What you will do → A single stretch of the material below is to be transcribed exactly, starting at the line with "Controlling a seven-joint" and ending after the line with "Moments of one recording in".

Extracted entries →

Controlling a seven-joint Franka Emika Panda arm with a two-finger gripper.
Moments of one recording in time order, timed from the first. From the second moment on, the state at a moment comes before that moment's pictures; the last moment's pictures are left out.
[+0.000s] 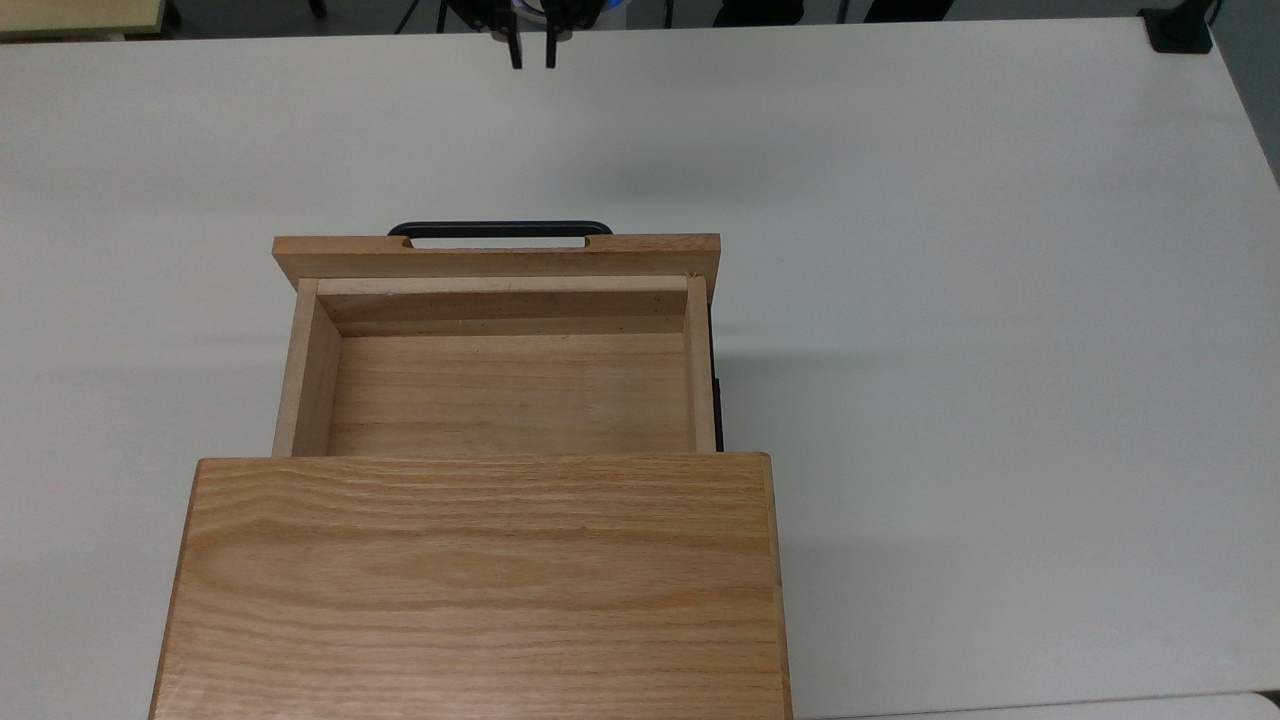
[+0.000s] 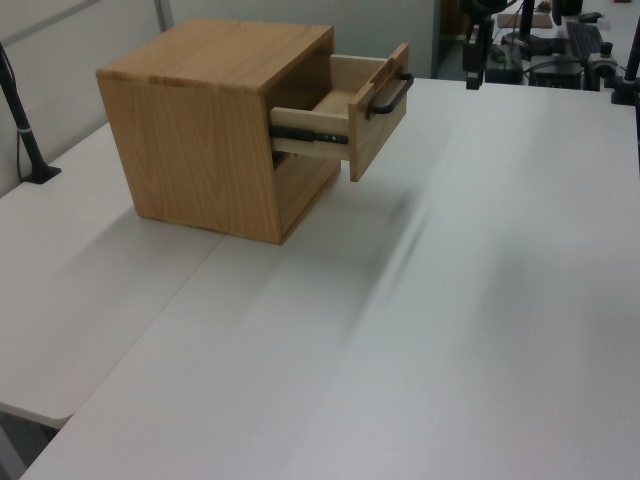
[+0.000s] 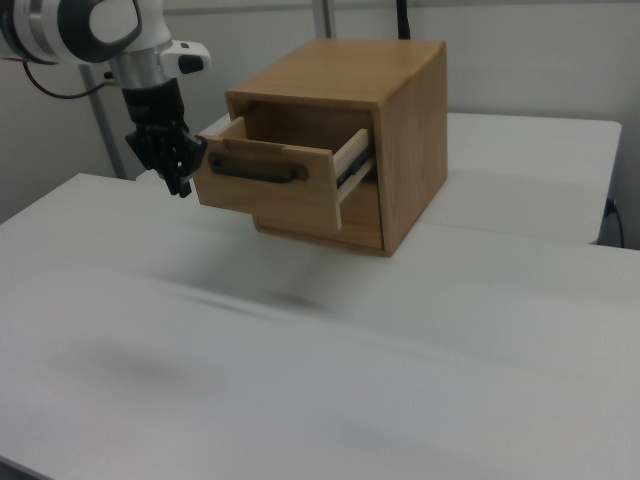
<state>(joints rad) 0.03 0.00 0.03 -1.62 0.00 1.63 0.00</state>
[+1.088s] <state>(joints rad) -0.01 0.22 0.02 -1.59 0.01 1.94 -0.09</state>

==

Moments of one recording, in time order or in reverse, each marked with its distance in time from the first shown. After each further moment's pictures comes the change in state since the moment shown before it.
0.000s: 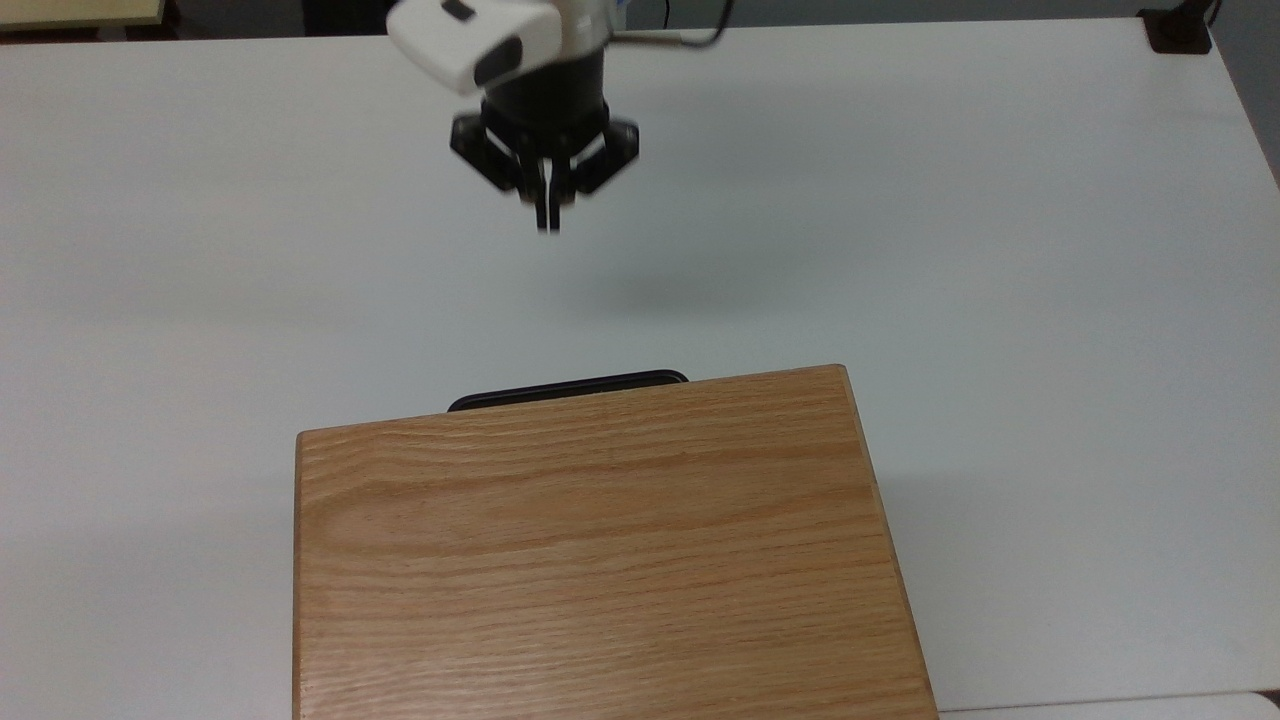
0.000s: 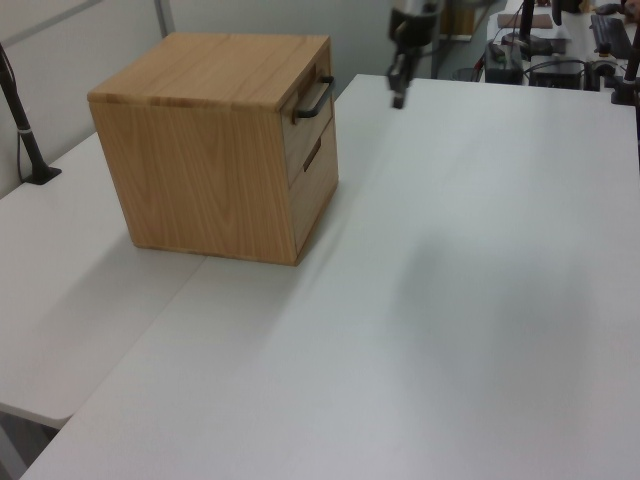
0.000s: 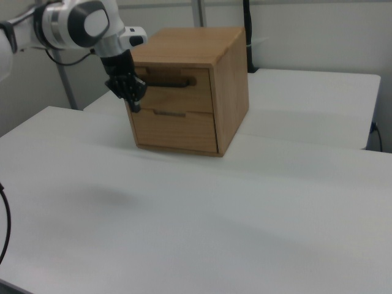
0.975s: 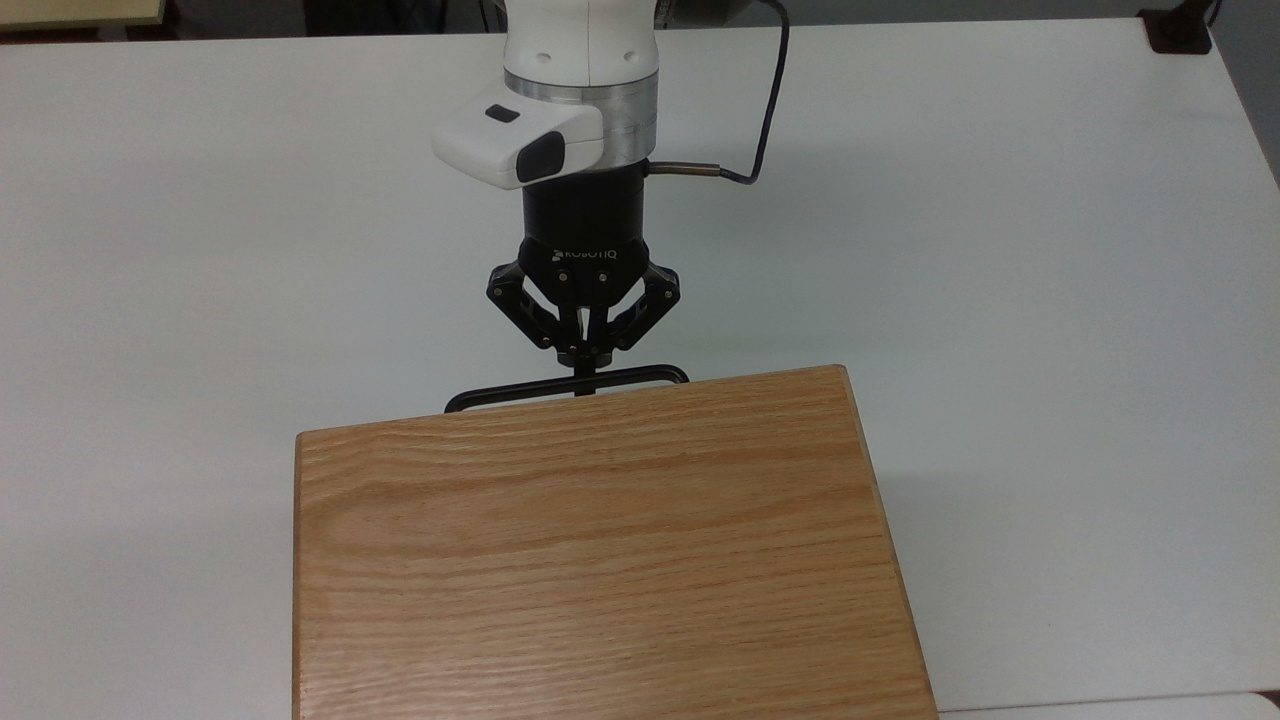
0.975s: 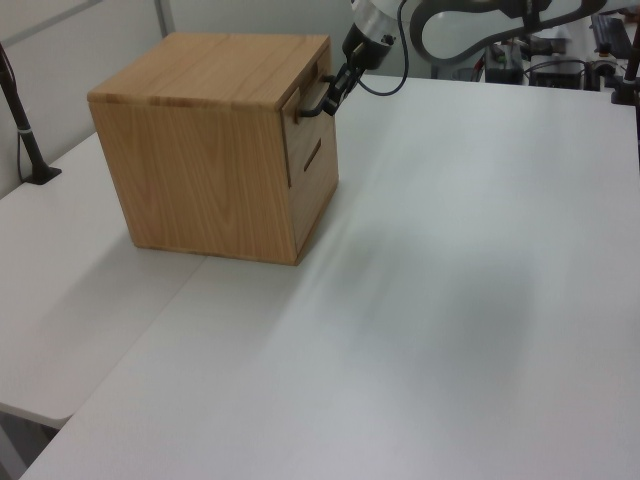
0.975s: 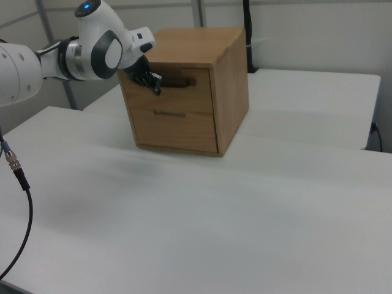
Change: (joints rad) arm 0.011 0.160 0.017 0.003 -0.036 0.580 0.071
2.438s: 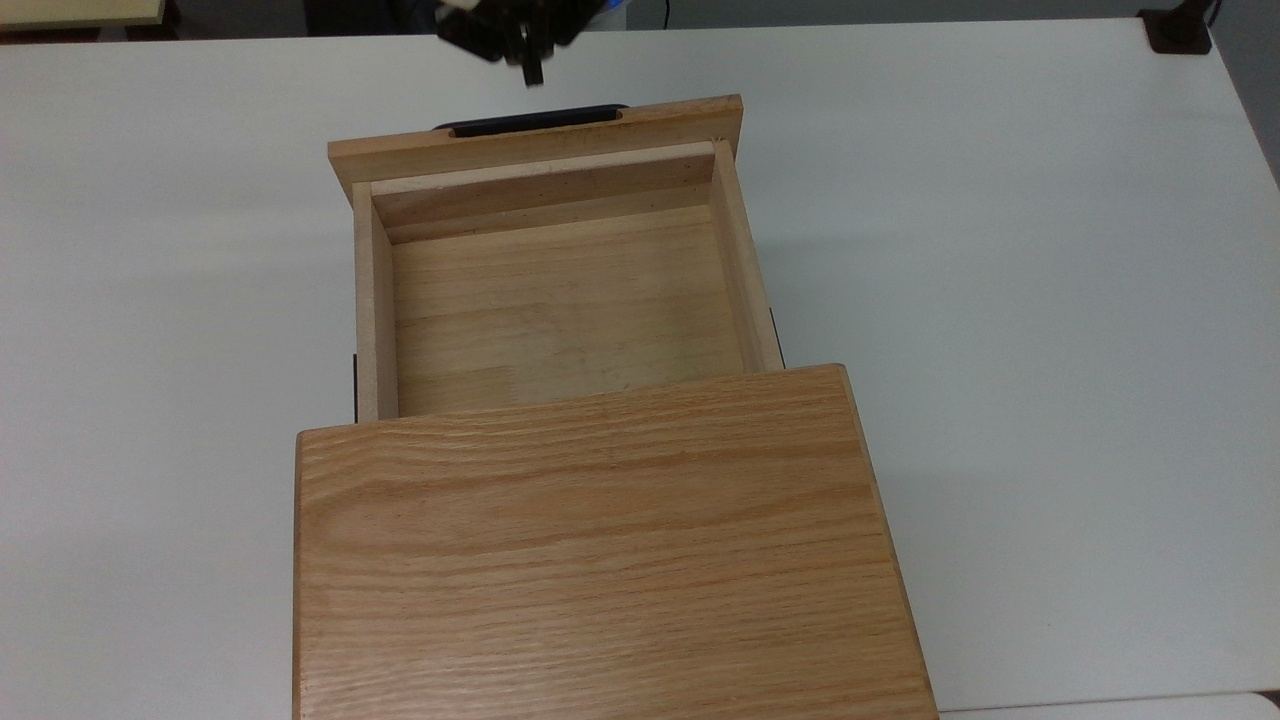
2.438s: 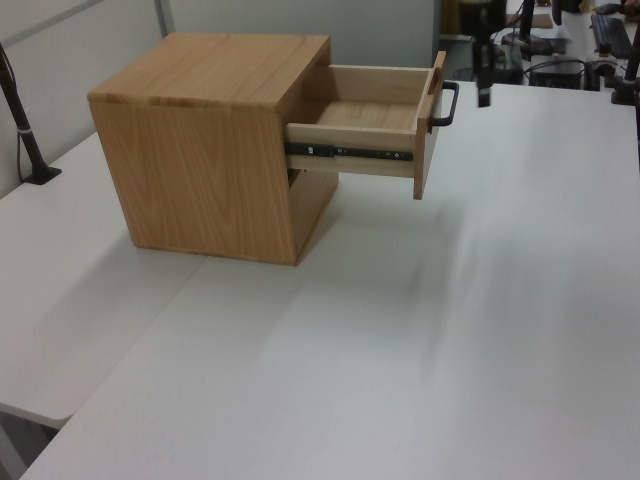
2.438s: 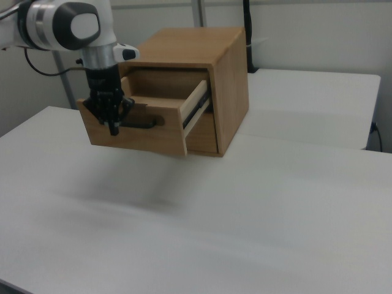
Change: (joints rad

Answer space →
Controlling a seven-joint Franka Emika Panda arm with a two-finger gripper.
Moments of one recording in time order, timed from the first. From the second moment on, the state at a moment comes before that moment's pictures; the last moment's pictures are left out.

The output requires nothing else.